Work required:
Write out each line of the entries below that holds the word "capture".

The records:
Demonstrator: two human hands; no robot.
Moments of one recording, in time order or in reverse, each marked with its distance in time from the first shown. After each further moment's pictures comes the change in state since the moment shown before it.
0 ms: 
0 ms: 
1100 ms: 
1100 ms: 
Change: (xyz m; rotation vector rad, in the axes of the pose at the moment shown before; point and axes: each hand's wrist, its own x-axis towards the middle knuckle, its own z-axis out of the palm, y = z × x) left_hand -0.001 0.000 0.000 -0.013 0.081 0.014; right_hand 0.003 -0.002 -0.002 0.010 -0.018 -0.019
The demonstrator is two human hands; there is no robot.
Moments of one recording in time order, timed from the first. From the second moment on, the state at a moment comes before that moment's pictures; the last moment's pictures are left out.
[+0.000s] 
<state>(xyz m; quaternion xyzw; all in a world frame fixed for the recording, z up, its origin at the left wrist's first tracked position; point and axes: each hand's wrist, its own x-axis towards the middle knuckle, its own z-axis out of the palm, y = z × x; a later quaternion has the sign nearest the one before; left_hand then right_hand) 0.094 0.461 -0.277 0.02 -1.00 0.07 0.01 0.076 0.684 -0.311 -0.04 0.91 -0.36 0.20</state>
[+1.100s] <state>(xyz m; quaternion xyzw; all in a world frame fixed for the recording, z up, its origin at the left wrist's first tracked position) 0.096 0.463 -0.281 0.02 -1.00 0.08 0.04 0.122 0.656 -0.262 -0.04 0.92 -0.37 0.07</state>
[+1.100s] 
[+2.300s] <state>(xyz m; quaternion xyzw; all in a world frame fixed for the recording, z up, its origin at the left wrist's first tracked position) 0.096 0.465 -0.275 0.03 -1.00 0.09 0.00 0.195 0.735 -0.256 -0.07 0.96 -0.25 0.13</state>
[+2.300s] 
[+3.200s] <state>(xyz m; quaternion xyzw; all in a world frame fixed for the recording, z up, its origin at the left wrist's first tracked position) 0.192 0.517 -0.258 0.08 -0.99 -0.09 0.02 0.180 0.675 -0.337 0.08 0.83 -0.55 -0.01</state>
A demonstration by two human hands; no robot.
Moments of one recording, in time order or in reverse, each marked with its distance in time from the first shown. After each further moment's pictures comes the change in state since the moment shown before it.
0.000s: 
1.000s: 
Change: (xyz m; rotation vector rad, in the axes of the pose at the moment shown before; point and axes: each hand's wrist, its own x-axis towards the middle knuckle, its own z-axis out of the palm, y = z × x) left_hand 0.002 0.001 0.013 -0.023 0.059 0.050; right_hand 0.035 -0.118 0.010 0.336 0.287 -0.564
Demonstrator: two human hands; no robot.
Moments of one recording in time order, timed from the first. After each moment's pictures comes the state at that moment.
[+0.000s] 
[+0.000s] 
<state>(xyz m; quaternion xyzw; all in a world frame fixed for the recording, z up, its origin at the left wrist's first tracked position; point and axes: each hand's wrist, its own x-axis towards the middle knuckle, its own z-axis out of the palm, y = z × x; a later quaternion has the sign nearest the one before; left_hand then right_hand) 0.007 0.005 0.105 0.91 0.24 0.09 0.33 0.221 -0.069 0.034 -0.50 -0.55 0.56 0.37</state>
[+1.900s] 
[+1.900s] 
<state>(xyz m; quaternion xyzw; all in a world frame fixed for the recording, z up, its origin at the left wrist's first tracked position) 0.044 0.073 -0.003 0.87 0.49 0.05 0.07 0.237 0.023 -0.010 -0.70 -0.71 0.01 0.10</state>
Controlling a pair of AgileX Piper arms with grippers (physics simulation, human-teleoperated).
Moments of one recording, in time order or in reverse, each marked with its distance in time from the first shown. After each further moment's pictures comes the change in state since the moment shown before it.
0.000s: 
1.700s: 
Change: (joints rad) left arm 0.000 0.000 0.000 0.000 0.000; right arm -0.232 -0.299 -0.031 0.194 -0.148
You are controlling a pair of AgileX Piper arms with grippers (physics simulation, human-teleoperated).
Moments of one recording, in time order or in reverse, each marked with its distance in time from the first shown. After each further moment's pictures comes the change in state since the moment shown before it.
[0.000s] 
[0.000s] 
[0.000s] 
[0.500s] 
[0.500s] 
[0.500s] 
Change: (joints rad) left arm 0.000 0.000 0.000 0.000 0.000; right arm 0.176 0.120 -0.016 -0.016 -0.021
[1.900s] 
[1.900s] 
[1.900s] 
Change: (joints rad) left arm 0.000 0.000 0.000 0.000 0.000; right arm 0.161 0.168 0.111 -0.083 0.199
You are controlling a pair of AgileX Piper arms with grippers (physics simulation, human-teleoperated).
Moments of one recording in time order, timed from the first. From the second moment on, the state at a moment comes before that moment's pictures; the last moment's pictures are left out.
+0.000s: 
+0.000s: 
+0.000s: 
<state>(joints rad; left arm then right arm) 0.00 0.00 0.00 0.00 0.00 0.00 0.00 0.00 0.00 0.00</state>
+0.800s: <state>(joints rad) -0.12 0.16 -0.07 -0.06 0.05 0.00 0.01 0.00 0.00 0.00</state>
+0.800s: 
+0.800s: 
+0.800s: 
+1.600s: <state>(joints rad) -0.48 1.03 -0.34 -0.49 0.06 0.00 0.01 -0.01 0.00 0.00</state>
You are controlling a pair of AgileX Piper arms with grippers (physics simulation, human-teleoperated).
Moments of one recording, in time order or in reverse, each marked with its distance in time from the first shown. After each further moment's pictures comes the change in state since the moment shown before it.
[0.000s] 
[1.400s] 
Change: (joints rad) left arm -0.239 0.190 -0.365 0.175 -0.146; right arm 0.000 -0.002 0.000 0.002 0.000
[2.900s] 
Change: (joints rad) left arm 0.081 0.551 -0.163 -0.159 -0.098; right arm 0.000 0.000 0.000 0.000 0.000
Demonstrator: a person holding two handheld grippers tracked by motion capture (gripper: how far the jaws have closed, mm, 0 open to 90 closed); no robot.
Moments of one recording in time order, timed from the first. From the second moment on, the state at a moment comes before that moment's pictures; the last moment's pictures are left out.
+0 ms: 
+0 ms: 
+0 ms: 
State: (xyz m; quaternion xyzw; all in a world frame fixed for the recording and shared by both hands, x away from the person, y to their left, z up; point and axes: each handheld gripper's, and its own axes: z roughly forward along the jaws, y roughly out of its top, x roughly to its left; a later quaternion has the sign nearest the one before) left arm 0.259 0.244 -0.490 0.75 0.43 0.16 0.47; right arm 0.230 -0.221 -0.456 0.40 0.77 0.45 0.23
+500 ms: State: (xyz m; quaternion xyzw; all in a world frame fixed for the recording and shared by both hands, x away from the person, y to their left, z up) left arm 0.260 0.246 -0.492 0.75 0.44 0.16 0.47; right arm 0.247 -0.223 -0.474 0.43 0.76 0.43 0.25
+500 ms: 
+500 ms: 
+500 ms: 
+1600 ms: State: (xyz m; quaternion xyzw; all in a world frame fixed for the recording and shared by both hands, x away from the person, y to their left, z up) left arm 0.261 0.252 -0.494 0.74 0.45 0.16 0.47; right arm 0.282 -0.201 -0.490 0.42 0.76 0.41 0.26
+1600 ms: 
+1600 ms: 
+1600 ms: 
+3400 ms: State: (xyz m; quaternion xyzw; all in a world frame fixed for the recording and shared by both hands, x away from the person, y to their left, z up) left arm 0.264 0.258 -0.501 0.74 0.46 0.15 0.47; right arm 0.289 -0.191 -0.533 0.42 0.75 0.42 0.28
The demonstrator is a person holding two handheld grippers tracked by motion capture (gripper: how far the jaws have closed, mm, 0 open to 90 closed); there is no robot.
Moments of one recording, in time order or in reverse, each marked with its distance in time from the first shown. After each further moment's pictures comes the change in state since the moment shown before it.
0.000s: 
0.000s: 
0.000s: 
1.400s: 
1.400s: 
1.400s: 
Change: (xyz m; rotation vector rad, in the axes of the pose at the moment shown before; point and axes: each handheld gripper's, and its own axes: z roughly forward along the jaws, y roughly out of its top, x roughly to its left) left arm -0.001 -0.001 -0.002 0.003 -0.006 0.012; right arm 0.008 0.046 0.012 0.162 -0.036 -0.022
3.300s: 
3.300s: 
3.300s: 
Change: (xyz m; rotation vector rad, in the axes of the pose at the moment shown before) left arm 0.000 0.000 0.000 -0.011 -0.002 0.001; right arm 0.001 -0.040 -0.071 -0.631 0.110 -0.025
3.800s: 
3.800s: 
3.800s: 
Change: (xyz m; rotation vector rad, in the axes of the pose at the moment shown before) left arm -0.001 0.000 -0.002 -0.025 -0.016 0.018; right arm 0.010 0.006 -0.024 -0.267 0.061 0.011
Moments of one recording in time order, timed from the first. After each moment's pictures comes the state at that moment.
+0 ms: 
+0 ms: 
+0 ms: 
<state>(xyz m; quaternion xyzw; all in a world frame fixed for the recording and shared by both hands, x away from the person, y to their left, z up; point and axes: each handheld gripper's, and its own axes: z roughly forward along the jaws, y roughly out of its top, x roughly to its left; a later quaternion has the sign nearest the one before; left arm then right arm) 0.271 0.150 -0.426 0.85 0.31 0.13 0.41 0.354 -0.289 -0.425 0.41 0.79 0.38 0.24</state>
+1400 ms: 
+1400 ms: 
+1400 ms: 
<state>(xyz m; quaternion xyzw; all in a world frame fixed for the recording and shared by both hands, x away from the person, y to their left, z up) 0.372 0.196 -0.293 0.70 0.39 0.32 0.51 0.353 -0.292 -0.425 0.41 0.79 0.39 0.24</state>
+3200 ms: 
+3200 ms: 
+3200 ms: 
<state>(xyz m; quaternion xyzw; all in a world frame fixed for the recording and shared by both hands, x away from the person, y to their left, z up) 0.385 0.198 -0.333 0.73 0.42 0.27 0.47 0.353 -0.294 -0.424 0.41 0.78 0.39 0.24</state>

Answer to the problem:
Demonstrator: a person holding two handheld grippers tracked by motion capture (gripper: how far the jaws have closed, mm, 0 open to 90 closed); no robot.
The demonstrator is a person holding two handheld grippers tracked by motion capture (gripper: how far the jaws have closed, mm, 0 open to 90 closed); there is no robot.

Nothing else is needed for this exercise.